The new TAPe run was not conducted on the entire COCO dataset, but on its 2% subset—approximately 2,400 images used for rapid iterations. Under these conditions, the team achieved around 98% accuracy on their current metric. The key change was the use of inverse pyramids during fine-tuning and data collection: a precise TAPe patch remains at the center, while the scale increases as you move outward. In essence, the model learns to view an object simultaneously at a local level and slightly broader, which helps better separate useful signal from background noise.

For the authors, this is not a final benchmark or reason to claim completed COCO detection. Rather, it is an intermediate check that the chosen scheme does indeed yield improvements on a small data slice and enables faster error identification. The article emphasizes not only accuracy gains but also a reduction in false positives—for applied systems, this is just as important as hit rate percentage.

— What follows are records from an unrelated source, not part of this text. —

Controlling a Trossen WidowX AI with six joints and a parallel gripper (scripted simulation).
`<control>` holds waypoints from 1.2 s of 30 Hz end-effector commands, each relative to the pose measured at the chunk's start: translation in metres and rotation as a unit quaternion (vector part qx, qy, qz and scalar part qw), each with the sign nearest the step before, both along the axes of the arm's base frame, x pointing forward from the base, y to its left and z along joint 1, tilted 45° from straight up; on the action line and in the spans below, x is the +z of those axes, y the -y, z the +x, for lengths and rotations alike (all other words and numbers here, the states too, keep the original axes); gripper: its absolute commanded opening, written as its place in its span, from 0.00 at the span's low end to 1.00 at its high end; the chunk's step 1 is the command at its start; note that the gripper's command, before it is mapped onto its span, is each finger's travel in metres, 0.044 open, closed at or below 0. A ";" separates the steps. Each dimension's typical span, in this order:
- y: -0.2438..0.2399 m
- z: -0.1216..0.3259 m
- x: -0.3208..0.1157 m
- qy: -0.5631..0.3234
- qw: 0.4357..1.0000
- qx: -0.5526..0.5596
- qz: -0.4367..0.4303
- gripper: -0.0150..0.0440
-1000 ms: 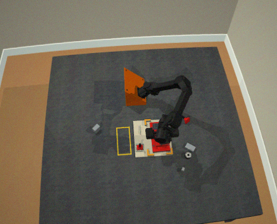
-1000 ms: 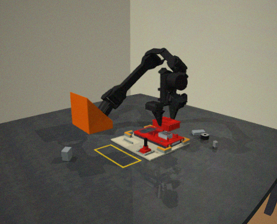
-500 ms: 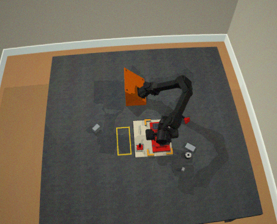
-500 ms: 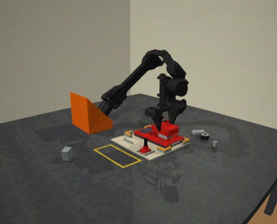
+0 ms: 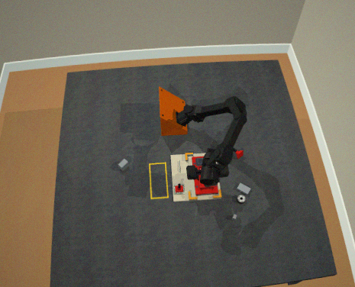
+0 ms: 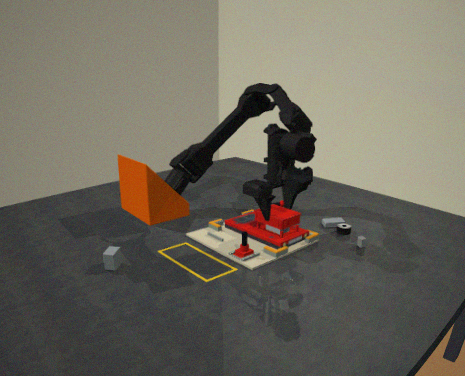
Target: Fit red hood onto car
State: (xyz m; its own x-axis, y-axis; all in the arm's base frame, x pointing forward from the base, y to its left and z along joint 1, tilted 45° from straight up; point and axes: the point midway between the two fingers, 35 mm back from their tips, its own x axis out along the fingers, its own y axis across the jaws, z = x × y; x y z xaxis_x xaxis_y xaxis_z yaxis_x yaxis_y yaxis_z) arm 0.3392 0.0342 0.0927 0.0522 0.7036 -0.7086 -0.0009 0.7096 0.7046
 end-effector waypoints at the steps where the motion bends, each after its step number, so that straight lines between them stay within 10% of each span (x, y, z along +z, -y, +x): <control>1: -0.001 0.000 0.001 -0.001 1.000 -0.003 0.003 0.25; 36: -0.009 0.001 -0.008 -0.001 1.000 -0.003 0.003 0.25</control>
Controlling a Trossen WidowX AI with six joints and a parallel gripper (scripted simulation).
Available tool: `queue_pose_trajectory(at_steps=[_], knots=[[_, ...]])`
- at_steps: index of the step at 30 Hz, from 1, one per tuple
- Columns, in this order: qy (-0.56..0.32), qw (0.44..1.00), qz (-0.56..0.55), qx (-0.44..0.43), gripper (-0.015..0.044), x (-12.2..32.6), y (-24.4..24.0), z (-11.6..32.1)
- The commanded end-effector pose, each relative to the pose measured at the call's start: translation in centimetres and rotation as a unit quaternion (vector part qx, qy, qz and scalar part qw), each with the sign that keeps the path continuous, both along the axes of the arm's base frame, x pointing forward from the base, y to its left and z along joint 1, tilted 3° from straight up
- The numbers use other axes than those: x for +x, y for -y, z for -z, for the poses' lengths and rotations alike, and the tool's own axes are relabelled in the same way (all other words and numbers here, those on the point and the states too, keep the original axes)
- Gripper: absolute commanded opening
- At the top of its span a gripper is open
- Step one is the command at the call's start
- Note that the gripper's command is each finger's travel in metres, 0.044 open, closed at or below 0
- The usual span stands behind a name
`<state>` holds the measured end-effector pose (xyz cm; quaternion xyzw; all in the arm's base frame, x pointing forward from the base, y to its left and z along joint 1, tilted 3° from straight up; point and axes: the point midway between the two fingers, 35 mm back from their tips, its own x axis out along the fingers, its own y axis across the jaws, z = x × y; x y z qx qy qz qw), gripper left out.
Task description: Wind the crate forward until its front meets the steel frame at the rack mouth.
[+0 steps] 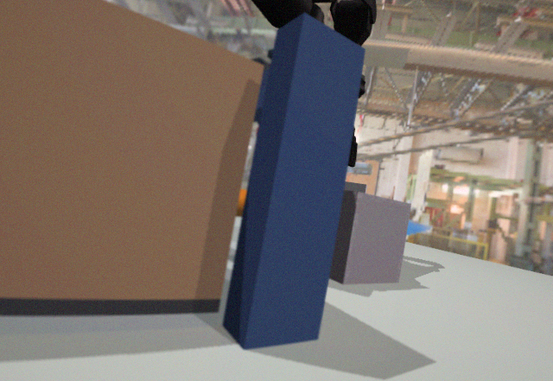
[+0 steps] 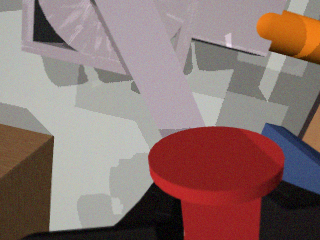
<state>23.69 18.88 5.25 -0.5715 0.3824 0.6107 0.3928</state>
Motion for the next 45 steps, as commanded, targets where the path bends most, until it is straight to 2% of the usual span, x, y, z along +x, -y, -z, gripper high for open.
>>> queue_pose_trajectory(at_steps=[1, 45], knots=[[0.018, 1.000, -0.001, 0.015, 0.0000, 1.4, -1.6, -0.4], [0.018, 1.000, -0.001, 0.018, 0.0000, 3.0, -8.3, -1.0]])
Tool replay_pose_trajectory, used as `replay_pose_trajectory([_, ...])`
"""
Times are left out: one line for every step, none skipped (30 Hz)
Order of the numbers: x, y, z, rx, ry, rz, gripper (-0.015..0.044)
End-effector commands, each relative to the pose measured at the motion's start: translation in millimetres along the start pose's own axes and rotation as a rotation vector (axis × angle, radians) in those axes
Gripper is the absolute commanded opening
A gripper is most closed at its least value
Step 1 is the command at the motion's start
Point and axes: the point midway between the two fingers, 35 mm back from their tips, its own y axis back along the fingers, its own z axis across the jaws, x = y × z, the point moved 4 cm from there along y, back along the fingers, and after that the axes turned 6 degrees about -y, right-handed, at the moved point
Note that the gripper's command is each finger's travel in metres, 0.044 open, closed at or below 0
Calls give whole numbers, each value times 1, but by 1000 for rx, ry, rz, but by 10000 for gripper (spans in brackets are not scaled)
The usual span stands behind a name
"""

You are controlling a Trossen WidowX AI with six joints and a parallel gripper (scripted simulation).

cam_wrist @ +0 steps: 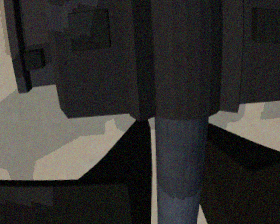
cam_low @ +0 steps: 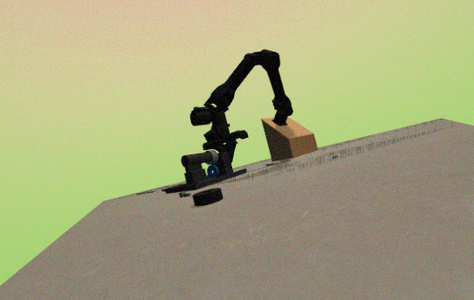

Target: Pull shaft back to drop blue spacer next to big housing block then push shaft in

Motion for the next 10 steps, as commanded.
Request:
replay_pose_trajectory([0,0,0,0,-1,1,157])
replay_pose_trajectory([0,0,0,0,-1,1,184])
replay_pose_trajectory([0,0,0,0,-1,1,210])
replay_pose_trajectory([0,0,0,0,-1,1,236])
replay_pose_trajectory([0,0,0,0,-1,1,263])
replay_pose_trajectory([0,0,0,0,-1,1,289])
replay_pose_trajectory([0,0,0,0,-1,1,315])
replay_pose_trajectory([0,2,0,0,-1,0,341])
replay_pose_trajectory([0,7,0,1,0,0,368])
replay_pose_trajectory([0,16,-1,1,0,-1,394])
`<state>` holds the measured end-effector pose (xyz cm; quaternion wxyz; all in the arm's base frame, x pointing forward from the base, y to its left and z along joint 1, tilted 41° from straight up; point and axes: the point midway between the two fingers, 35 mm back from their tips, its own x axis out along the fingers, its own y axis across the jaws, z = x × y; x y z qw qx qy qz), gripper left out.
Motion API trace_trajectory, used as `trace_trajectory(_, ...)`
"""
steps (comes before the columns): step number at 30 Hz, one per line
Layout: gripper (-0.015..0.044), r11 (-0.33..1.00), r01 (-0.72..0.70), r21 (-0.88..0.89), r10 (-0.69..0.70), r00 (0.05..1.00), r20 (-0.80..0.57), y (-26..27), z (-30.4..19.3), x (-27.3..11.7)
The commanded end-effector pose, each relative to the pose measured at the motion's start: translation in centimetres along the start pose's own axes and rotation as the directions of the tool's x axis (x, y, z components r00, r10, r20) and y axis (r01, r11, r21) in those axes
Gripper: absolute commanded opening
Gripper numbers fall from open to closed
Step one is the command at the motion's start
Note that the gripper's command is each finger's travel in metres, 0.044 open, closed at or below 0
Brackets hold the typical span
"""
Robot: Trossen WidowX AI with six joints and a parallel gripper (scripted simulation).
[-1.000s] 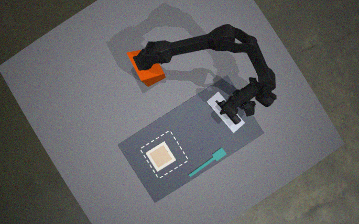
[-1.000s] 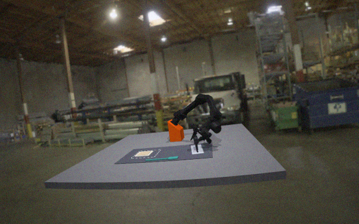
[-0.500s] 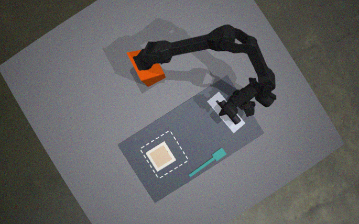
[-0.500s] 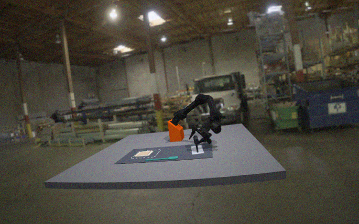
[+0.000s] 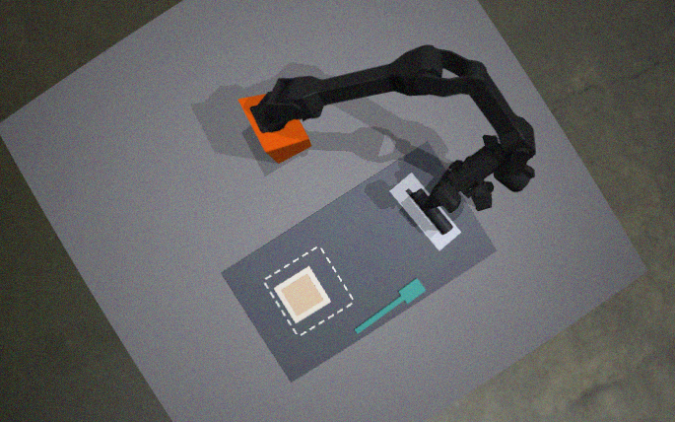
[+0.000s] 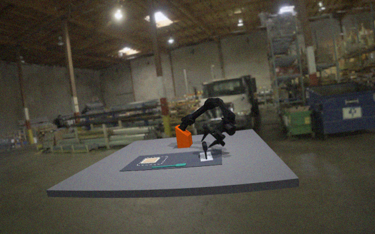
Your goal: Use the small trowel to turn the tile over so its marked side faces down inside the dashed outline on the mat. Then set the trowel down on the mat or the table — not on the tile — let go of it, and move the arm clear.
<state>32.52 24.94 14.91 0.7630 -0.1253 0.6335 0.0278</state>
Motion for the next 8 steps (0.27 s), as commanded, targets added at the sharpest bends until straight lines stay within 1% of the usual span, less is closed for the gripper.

How training was configured

In parallel, the team was tuning basic training parameters: how many prototypes each class needs, how many background TAPe patches should be shown to the model, and how to balance background against objects themselves. Currently, the best result, according to the authors, comes from a fairly simple configuration: two prototypes per class and roughly a two-fold excess of background examples over objects. The logic is this: background is less expressive, so the system needs to see more of it to stop treating everything as an object. However, excess background quickly breaks the picture: if overdone, the model starts classifying nearly everything as background.

The article also describes a two-stage embedding training mode: first, representations are pushed apart to reduce overlap between classes, and then similar objects are pulled closer to each other for accuracy. The authors expect that in the future, some of these stages could be replaced by training on pre-prepared TAPe objects.

• For rapid tests, approximately 2% of COCO was used—roughly 2,400 images
• The best number of prototypes per class is now 2
• The working balance is roughly twice as many background patches as objects
• False positives were reduced to 30 on a set of approximately 1,500 images
• Separately being tested is how many "views" the model needs for detection without full classification

Transition to boxes

The most notable shift in the log is the transition from searching for object centroids to constructing rectangles around them. Previously, TAPe in this experiment series primarily searched for the center of targets; now the team is beginning to format results in a more conventional object detection format. At this early stage, the authors are cautious in their assessments and do not provide final quality percentages for boxes, but report that visually the first results look good.

Another interesting aspect is experiments with the number of "views" the model needs. For detection without classification, according to the team, viewing the corners and center of the image proved sufficient. This is an important signal for the architecture itself: if an object can be localized with a small number of observations, it means the system could potentially be simpler and cheaper than classical heavy-duty pipelines. However, this currently applies specifically to detection without commitment to precise classification.

The results field remains uneven. Average centroid detection accuracy is currently around 72%, but for the most textured classes, the metric rises above 90% and reaches 93–94% for objects like piano keys, zebras, or boats. The system struggles most with forks due to their small size and with humans due to high variability: in the dataset, a person can be a close-up face, a back figure, or a seated pose, and such annotation significantly complicates the task.

What this means

The TAPe story so far looks not like a ready competitor to YOLO on a general benchmark, but as a careful build-up of a working alternative: more accuracy on a small COCO slice, less noise, and the first step toward full boxes. If the team maintains progress in transitioning from centroids to detection on stricter metrics, the approach will gain not only research value but practical weight as well.